__ASSIGNMENT__: Keep the pictures out of the copy and repeat the records exactly.
DATA TO EXAMINE START
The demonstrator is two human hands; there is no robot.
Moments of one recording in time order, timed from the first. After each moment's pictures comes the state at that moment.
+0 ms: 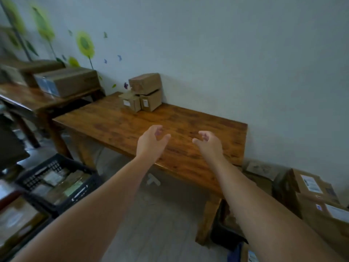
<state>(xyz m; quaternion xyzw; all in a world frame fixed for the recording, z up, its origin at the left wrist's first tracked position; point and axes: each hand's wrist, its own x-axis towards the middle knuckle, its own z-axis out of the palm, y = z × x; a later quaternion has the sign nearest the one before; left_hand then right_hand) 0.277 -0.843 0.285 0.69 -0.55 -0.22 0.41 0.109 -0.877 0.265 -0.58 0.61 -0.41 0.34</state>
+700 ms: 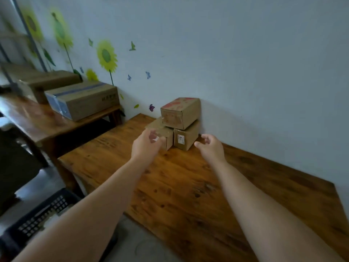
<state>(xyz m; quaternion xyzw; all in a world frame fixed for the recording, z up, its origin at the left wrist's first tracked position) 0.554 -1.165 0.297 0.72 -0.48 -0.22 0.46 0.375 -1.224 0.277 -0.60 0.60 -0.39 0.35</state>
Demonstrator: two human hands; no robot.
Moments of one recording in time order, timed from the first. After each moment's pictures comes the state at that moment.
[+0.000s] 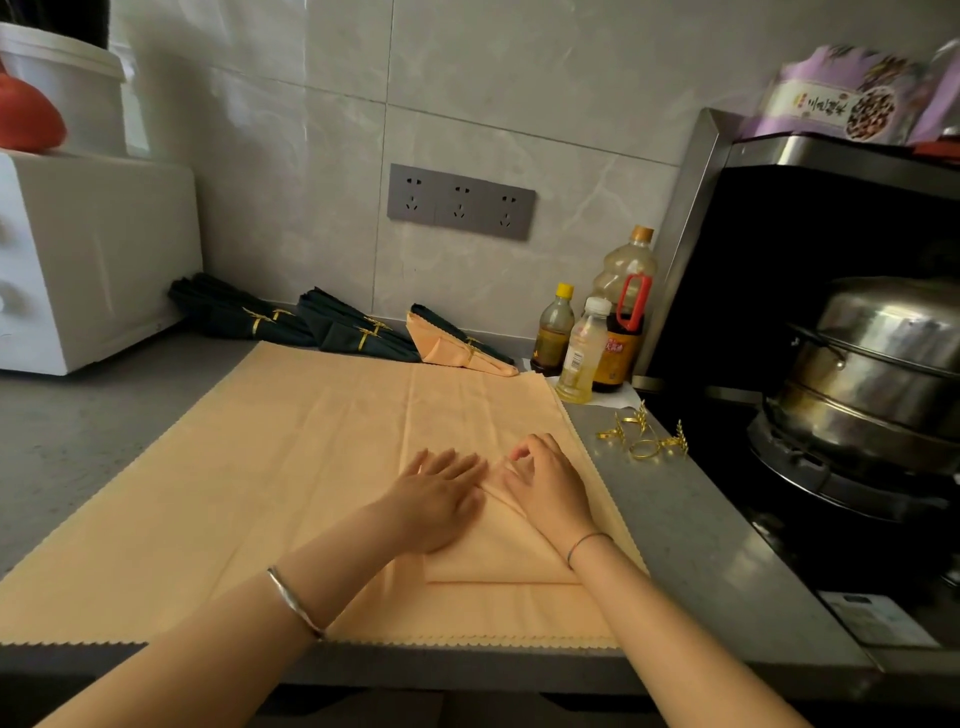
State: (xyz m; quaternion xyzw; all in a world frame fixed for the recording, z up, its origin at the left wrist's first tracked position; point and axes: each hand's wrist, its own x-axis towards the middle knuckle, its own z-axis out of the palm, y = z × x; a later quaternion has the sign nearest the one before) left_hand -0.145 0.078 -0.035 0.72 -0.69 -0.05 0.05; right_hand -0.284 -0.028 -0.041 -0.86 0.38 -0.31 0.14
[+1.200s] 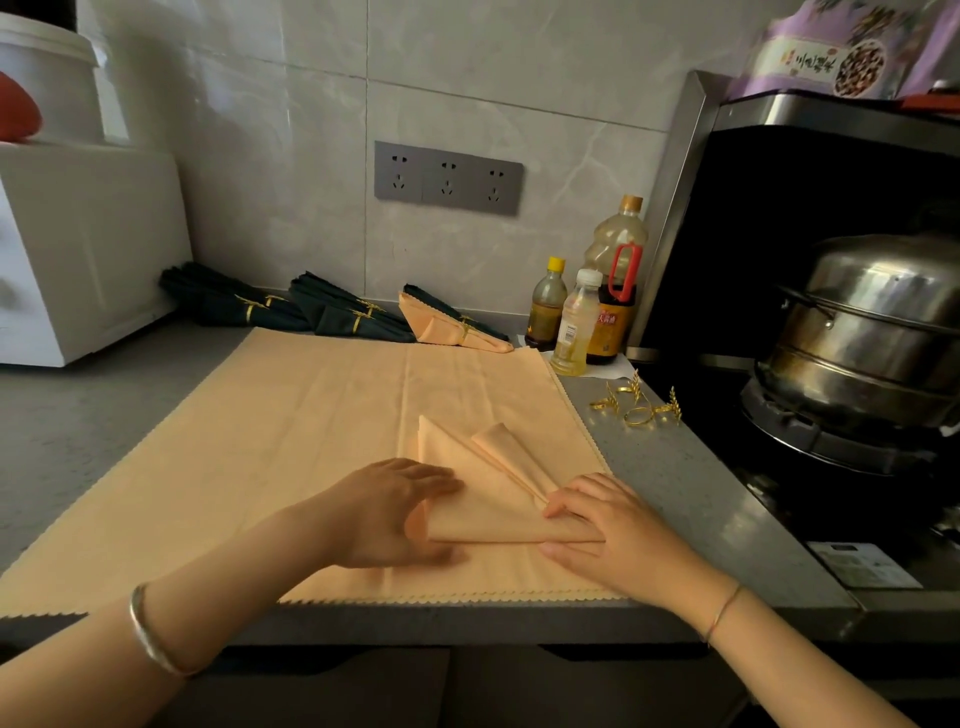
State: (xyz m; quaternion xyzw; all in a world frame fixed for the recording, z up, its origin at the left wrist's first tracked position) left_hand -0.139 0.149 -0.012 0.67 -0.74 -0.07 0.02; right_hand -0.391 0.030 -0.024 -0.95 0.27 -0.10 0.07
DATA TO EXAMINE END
__THE ANSWER__:
The demonstrator is two human hands; there is no robot.
Moments of one recording in time order, timed from the first. After each moment's pictures comes the state at that moment.
+0 ms: 
<state>(xyz m; quaternion xyzw; all in a world frame fixed for the recording, z up, its origin at the left wrist's first tracked position; point and axes: each hand's wrist, its own x-axis towards the middle knuckle, its own z-axis out of the palm, y = z × x; a later quaternion has the sign nearest the one before; left_hand then right_hand) 0.277 -0.843 0.285 0.69 -0.55 -0.22 0.41 0.109 -0.877 0.265 -0.58 0.61 -0.41 0.34</state>
+700 ms: 
<state>(xyz m; quaternion xyzw; all in a world frame fixed for the recording, z up, its origin at the left wrist's first tracked position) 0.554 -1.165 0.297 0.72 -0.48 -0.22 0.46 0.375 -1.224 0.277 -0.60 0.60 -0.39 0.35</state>
Demonstrator: two human hands; no robot.
Moments of one recording in time order, timed from the first. After each moment's pictures comes the state at that moment.
[+0.000s] 
State: (xyz m; quaternion xyzw; all in a world frame fixed for the recording, z up, its origin at the left wrist's first tracked position; point and axes: each hand's wrist, its own x-axis towards the middle knuckle, its own z-axis out of the palm, y = z × x; a later quaternion has the sign nearest the one before) left_hand -0.145 0.078 -0.035 0.72 -0.69 -0.05 0.05; right_hand -0.284 -0.028 -0.041 -0.86 0.38 -0.31 0.14
[+1.200s] 
State: (xyz m; quaternion xyzw; all in a world frame fixed for the recording, z up, its origin at the left wrist's first tracked position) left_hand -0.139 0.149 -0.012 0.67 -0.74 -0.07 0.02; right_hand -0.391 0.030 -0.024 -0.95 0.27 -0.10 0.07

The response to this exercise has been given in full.